Estonia kini tengah merekrut sekelompok pakar di bidang komputer untuk mempertahankan diri dari perang cyber.
Sekitar empat tahun lalu, pada Mei 2007, Estonia sempat dilanda serangan cyber yang diduga dilancarkan oleh Rusia. Hal itu dipicu oleh keputusan pemerintah Estonia memindahkan makam Talinn yang merupakan peninggalan pemerintahan Uni Soviet.
Padahal, Estonia merupakan salah satu negara yang paling tergantung dengan teknologi, dengan 80 persen dari penduduknya melakukan aktivitas perbankan online.
Setelah beberapa tahun lewat, Estonia memobilisasi sebuah organisasi bernama Cyber Defence League, yang terdiri dari sukarelawan yang beranggotakan para programmer, pakar komputer, dan software engineer.
"Liga ini berisi pada spesialis di bidang pertahanan cyber yang bekerja di sektor swasta maupun berbagai lembaga pemerintahan," ujar Menteri Pertahanan Estonia Jaak Aaviksoo, dikutip dari situs DailyMail.

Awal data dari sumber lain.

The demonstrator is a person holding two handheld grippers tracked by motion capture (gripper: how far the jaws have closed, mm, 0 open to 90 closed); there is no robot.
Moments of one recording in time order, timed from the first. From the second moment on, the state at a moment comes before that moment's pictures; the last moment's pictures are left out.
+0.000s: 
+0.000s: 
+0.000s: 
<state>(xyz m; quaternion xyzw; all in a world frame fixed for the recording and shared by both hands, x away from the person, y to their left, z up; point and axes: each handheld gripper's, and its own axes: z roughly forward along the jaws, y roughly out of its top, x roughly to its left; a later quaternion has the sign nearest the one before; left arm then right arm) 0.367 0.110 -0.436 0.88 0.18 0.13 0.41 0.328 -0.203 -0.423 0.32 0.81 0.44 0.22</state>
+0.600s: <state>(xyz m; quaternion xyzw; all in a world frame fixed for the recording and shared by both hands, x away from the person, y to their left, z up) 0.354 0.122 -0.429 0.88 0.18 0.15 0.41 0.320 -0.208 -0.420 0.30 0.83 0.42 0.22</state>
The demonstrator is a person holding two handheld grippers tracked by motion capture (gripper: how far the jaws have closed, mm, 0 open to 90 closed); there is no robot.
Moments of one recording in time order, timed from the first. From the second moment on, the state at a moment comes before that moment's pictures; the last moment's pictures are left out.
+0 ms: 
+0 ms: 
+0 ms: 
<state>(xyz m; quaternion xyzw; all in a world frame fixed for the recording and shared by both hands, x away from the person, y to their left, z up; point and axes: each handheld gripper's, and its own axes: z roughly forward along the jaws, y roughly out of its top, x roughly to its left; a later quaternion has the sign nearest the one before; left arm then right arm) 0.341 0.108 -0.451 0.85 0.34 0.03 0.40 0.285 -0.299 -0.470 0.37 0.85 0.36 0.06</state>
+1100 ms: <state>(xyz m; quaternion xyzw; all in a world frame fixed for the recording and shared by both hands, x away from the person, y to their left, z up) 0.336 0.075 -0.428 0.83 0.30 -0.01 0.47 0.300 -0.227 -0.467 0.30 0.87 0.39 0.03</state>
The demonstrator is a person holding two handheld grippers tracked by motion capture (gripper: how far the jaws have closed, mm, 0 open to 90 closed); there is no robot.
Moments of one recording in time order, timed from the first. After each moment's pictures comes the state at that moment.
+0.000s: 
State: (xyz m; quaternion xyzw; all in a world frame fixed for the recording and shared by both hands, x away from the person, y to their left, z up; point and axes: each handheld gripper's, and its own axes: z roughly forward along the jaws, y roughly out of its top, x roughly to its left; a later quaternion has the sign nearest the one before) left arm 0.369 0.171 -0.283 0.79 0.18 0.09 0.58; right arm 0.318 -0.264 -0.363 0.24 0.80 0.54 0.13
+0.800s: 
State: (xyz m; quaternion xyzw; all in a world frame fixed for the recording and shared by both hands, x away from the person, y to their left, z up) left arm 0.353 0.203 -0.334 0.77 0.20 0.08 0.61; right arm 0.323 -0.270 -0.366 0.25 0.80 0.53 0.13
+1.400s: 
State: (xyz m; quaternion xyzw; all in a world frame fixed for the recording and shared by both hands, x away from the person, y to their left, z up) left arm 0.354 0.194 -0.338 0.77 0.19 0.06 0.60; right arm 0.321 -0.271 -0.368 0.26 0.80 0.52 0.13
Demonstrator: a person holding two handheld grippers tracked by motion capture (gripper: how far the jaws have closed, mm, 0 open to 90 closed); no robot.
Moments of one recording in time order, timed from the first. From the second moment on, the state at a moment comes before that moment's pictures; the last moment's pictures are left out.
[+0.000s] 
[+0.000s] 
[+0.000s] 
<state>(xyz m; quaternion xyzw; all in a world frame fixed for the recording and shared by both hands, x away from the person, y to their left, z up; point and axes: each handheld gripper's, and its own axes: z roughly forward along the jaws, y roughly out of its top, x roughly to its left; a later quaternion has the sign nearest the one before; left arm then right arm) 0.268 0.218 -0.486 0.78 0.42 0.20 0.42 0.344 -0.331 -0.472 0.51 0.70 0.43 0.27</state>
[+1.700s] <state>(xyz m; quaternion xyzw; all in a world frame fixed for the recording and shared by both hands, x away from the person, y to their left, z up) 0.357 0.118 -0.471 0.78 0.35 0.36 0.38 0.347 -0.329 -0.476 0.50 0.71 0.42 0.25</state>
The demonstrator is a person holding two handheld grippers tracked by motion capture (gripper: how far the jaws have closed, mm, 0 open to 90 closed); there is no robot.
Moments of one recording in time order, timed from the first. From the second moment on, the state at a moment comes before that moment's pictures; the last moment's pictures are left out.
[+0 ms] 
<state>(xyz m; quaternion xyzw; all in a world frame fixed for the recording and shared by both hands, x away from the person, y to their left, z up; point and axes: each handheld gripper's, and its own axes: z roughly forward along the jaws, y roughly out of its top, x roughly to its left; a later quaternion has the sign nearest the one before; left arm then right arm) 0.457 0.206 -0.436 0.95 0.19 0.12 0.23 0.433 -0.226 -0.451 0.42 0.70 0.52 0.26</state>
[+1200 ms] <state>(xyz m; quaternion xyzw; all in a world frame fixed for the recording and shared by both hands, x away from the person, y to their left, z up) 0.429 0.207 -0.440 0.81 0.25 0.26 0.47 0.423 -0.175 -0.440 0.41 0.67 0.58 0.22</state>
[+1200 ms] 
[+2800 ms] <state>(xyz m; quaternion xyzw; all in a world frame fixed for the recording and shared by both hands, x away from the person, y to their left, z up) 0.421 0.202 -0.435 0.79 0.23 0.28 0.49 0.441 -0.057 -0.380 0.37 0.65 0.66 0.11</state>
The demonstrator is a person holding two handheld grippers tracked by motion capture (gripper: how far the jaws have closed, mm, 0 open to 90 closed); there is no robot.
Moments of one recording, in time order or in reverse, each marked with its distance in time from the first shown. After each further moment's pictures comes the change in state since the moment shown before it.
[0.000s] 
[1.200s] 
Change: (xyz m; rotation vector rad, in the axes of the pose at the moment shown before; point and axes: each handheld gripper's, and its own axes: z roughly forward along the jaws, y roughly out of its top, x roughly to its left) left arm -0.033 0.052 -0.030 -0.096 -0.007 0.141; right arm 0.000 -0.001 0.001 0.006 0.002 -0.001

Kekompakan yang melibatkan berbagai kalangan di Estonia ini, ternyata dilatar belakangi oleh beberapa pengalaman negara itu diduduki oleh negara lain, oleh tentara Soviet pada 1939, oleh Jerman pada 1931, dan Uni Soviet hingga 1991, saat Estonia menyatakan berpisah.
Menurut Aaviksoo, organisasi ini secara rutin bertemu di akhir pekan untuk membahas persiapan terhadap kemungkinan serangan cyber. Estonia kini menjadi satu-satunya negara demokratis yang memiliki pasukan pertahanan cyber semacam ini.
Para pejabat di Estonia sendiri memposisikan ancaman cyber sebagai hal yang sangat serius, sampai-sampai mereka berfikir untuk membuat draf peraturan untuk memastikan setiap komputer para pakar di negeri mereka cukup siap untuk menghadapi serangan cyber darurat.